BEGIN Dataset excerpt
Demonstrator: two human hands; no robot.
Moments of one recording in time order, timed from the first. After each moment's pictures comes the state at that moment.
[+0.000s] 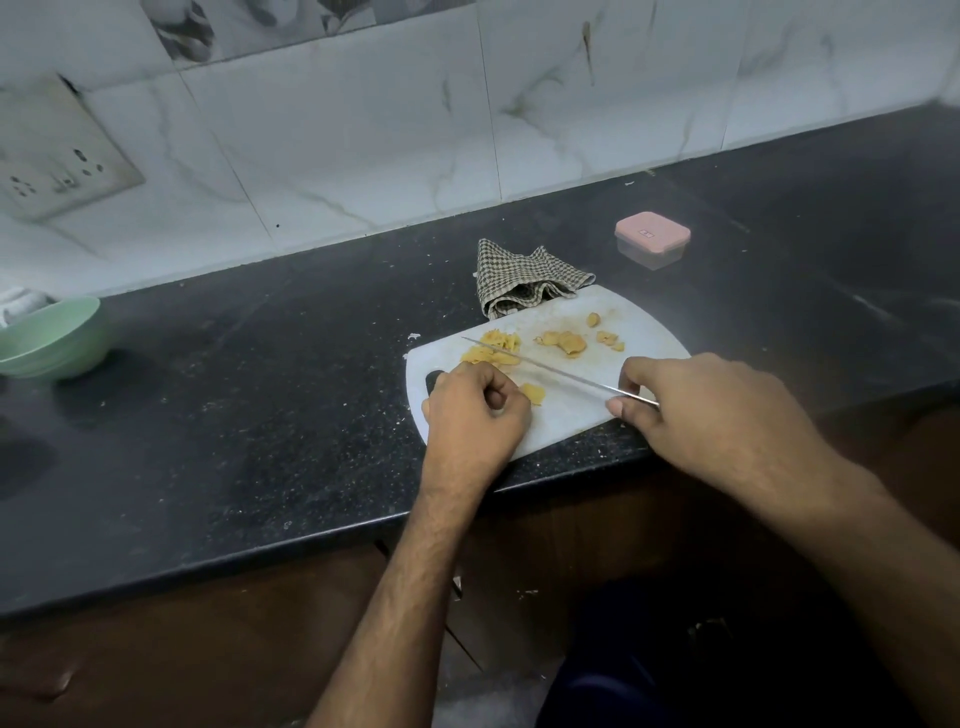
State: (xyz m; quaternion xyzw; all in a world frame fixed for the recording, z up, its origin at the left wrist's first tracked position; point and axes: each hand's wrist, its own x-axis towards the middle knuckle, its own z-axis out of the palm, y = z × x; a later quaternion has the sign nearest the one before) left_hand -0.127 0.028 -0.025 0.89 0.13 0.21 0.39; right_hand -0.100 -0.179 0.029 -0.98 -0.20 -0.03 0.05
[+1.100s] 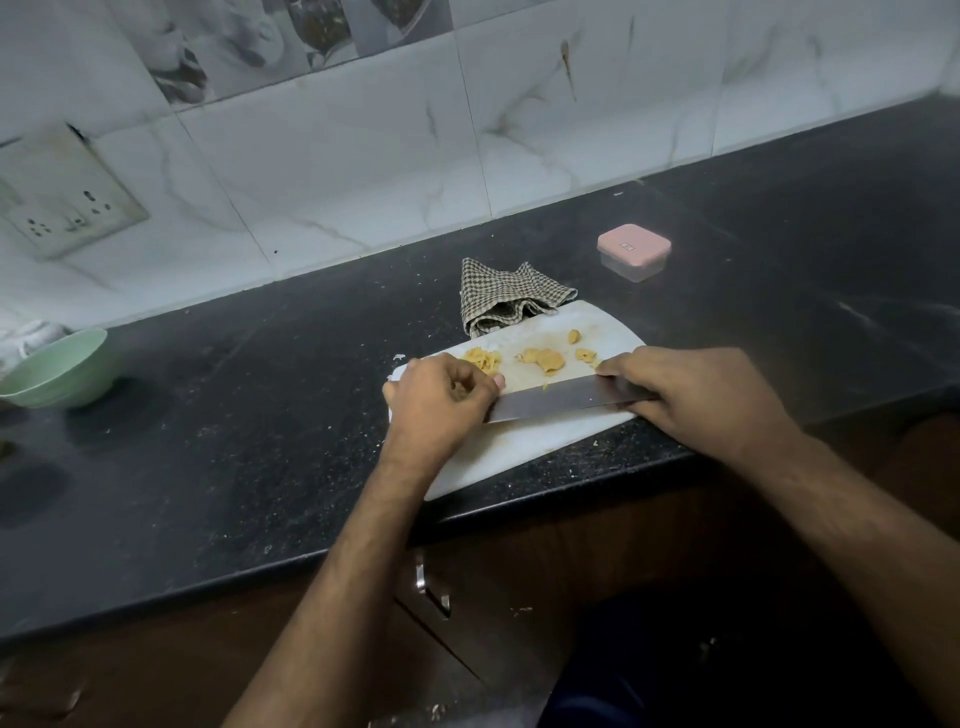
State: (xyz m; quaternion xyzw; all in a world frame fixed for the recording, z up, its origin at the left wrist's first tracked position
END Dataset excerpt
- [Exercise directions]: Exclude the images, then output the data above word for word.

- [Answer space]:
Demonstrator: two human hands; no robot.
Moments of one recording in time order, timed from the first. After each moment's pictures comes the state at that moment.
[+0.000s] 
State: (xyz m; quaternion xyzw; all in a world frame fixed for the recording, z up, its origin at the left wrist's first tracked position; point and axes: each hand's wrist, its own x-axis towards the middle knuckle, its own z-axis out of the palm, y = z × x; a later quaternion has the sign nearest the one before) left_hand -0.127 0.028 -0.025 0.89 0.13 0.21 0.39; right_hand -0.100 -0.179 0.029 -0.98 -0.20 -0.03 0.05
[+1.100s] 
State: (xyz m; quaternion xyzw; all in a world frame fixed for the recording, z up, its origin at the left wrist's first tracked position

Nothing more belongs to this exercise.